Hi Preston,
Thank you for sharing your pattern. I am going up this weekend and will try
it during the hatch. I went up last year on the opener and there were some
hatches coming off so hopefully we can enjoy some early dry action again.
The emerger I tie is similar only with a white foam piece instead of the
deer hair, very deadly in about three weeks. Like you said though, of coarse
it needs to be worked on. I'll be up there for ten days at the end of the
month eeeeeeeeehhhh, I cant wait.
Have you heard anything on the triploids planted a couple of years ago in
this lake? Will they get big like the fish in Lenice?
Fish on,
Patrick
----- Original Message -----
From: Preston Singletary <[EMAIL PROTECTED]>
To: Washington Fly fishers <[EMAIL PROTECTED]>
Sent: Monday, April 23, 2001 9:20 AM
Subject: Chopaka Emerger
> Wes,
> Over the last few years I have changed the way I tie the Chopaka Emerger
> (after all, how can you not fix something even if it ain't broke). I
> borrowed some ideas from Norm Norlander and made some observations of
> emerging Callibaetis and the current version is as follows:
>
> Hook: Standard 1x fine dry fly, #14 in the spring down to #18 by fall
> Tail: small clump of deer hair
> Body: Nature's Spirit Callibaetis dubbing
> Wing: deer hair
> I dub the body 1/2 to 2/3 of the way up the shank, tie in the wing at that
> point (tips of the hair should extend to about half the length of the
tail).
> Dub over the butts of of the deer hair then bring the wing forward over
the
> back and tie it down just behind the eye of the hook, leaving the tips
> flaring up over the eye.

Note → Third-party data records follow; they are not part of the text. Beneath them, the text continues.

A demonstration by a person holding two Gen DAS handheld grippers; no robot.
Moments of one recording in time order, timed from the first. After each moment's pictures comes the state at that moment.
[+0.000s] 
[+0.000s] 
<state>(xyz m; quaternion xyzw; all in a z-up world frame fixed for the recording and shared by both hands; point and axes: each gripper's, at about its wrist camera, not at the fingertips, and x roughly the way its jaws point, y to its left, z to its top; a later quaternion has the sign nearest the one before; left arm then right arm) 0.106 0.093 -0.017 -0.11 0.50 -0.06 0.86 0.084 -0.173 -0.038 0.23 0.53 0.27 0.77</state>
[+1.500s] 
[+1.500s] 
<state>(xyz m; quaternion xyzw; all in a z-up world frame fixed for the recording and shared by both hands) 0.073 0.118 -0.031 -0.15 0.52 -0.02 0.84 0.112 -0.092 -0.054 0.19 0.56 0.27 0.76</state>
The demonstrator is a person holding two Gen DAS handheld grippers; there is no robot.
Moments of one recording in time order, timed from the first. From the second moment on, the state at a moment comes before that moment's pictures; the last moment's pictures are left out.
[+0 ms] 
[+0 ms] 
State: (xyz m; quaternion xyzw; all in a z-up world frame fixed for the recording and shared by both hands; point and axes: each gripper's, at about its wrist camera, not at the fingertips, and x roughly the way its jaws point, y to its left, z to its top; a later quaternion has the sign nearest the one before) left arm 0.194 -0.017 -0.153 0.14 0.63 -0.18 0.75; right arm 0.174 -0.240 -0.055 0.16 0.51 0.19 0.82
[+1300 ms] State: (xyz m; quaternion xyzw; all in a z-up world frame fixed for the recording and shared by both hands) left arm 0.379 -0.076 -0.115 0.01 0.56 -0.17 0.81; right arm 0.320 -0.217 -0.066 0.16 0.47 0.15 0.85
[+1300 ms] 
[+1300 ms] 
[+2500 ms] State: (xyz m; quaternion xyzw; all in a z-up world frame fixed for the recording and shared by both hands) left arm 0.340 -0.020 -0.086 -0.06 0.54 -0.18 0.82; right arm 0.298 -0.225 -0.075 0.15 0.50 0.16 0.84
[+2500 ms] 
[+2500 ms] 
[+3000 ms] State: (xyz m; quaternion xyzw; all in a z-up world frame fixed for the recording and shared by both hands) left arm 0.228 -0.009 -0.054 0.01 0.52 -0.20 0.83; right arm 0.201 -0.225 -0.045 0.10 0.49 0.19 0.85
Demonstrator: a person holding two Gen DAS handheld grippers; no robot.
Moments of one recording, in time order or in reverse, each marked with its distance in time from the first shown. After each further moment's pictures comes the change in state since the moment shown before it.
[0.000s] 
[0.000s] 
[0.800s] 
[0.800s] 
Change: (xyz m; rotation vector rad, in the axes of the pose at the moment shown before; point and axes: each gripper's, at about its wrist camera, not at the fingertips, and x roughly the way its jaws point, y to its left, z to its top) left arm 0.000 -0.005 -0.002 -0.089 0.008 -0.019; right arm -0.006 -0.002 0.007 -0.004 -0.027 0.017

Take three or four turns under the deer hair tips
> to prop them up a little and whip finish.
>
> What led me to start using the deer hair tail was the observation that
> Callibaetis lie horizontally in the surface film as they emerge. I have
also
> tied it with a well greased Z-lon tail (after all, how can you.....) to
> represent a trailing shuck and it seems to work just as well. One thing
> that I like about this fly is that it gets better looking as more fish
chew
> on it and the dangling broken strands of deer hair begin to look like legs
> and other appendages. I fish this pattern right through the hatch and the
> fish generally seem to prefer it to imitations of the dun.